I've got a MySQL database that has some Murmur2 hashes (as unsigned 64bit ints) that were generated with the Percona UDF that comes with the Percona strand of MySQL database found here https://github.com/percona/build-test/blob/master/plugin/percona-udf/murmur_udf.cc
My problem is that now I need to generate these same hashes on the PHP side, but I can't seem to find or tweak anything existing to work/output the same output for the same input.
Things I've tried:
- Copying the C++ function from the Percona UDF into my forked version of this PHP extension that originally produced 32bit int hashes https://github.com/StirlingMarketingGroup/php_murmurhash. This almost worked, as in it compiled, but when I execute the function within PHP the apache server crashes with a segfault and I'm not familiar enough with C++ and PHP extensions to debug this
The segfault gets caused by me running this function
var_dump(murmurhash('Hello World'));
Which works fine normally when I downloaded https://github.com/kibae/php_murmurhash (the original, 32bit, hash producing extension) and followed the instructions, but once I replaced the function (Only edit in the MurmurHash2.cpp file to https://github.com/StirlingMarketingGroup/php_murmurhash/blob/master/MurmurHash2.cpp) the same function call crashes the PHP script.

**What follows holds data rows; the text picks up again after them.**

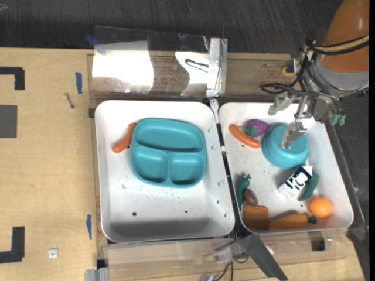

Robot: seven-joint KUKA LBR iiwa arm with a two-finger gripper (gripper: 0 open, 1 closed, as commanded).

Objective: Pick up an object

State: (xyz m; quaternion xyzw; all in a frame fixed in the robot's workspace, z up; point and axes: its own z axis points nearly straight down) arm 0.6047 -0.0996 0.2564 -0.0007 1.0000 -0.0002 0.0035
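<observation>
My gripper point(293, 134) hangs over the right bin point(343, 174), right above a teal bowl point(285, 152) near the bin's back. A purple toy point(256, 126) and an orange hot dog point(243, 136) lie just left of the bowl. In front of it lies a black-and-white card point(295, 180) with a green piece point(310, 186) at its side. Along the front wall sit an orange ball point(320, 207), a carrot point(290, 220), a brown block point(255, 215) and a small green toy point(242, 183).
The left bin point(111, 204) holds a teal divided plate point(168, 151) with an orange sausage point(123, 139) at its left edge. A shiny plastic sheet point(152, 69) lies behind the bins. The arm's orange band point(348, 16) sits at the upper right.
</observation>
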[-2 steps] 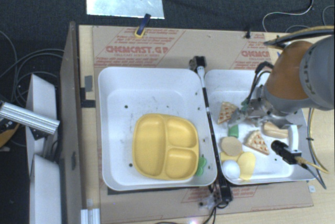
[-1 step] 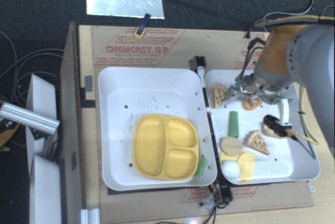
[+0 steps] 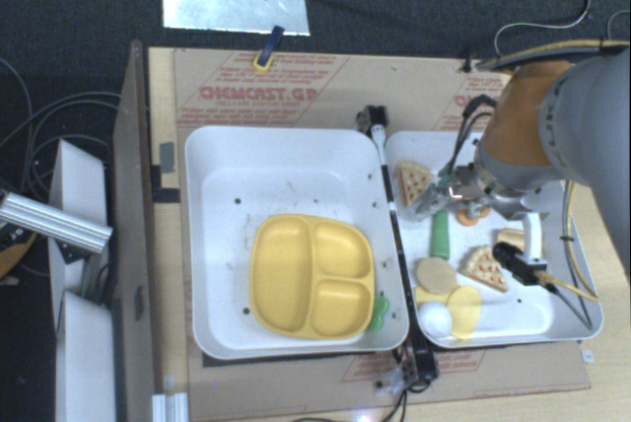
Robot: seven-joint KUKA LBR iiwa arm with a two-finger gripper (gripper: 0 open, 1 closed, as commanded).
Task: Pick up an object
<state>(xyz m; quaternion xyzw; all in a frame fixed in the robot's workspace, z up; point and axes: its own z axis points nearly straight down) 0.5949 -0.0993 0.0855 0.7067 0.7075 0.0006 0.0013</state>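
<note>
The right bin holds several toy foods. One pizza slice lies at its upper left, and a green cucumber stands lengthwise below it. Farther down are a tan round piece, a white egg and a yellow piece. A second pizza slice rests right of the tan piece. My gripper hangs low over the upper left of this bin, between the first pizza slice and the top of the cucumber. A small orange piece shows just right of it.
The left bin carries a yellow divided plate with a small green item at its right edge. The grey arm with its orange band covers the upper right of the right bin. Cables trail over that bin's right side.
</note>
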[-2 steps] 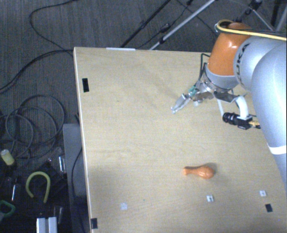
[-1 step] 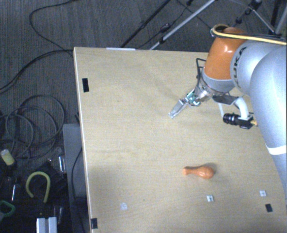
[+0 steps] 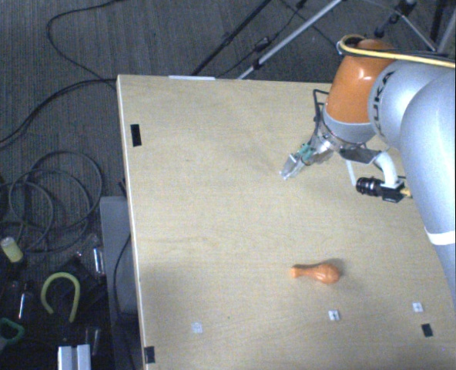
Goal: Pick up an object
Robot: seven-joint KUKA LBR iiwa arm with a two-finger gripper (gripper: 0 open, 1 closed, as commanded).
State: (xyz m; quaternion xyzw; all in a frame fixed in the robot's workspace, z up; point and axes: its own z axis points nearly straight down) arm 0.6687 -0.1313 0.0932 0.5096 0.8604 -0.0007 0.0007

- Trying to port the Percona UDF C++ function to PHP. I'm not super sure if my PHP function is 100% accurate with trying to account for the pointer incrementing but I suspect more so that the reason I get entirely different output with the PHP version has something to do with PHP not supporting unsigned integers.
Here is the PHP function that I've written as a port from the Percona C++ function
function murmurhash2(string $s) : int {
$len = strlen($s);
$seed = 0;
$m = 0x5bd1e995;
$r = 24;
$h1 = $seed ^ $len;
$h2 = 0;
$i = 0;
while ($len >= 8) {
$k1 = ord($s[$i++]);
$k1 *= $m; $k1 ^= $k1 >> $r; $k1 *= $m;
$h1 *= $m; $h1 ^= $k1;
$len -= 4;
$k2 = ord($s[$i++]);
$k2 *= $m; $k2 ^= $k2 >> $r; $k2 *= $m;
$h2 *= $m; $h2 ^= $k2;
$len -= 4;
}
if ($len >= 4) {
$k1 = ord($s[$i++]);
$k1 *= $m; $k1 ^= $k1 >> $r; $k1 *= $m;
$h1 *= $m; $h1 ^= $k1;
$len -= 4;
}
switch ($len) {
case 3: $h2 ^= ord($s[2]) << 16;
case 2: $h2 ^= ord($s[1]) << 8;
case 1: $h2 ^= ord($s[0]);
$h2 *= $m;
};
$h1 ^= $h2 >> 18; $h1 *= $m;
$h2 ^= $h1 >> 22; $h2 *= $m;
$h1 ^= $h2 >> 17; $h1 *= $m;
$h = $h1;
$h = ($h << 32) | $h2;
return $h;
}
Within MySQL I get this
select murmur_hash('Hello World'), cast(murmur_hash('Hello World')as unsigned), CONV(cast(murmur_hash('Hello World')as unsigned), 10, 16);
-- -8846466548632298438 9600277525077253178 853B098B6B655C3A
And in PHP I get
var_dump(murmurhash2('Hello World'));
// int(5969224437940092928)
So looking at the MySQL and PHP results, neither signed nor unsigned match my PHP output.
Is there something that can be fixed with either of my previous two approaches, or maybe an already working approach that I can use instead?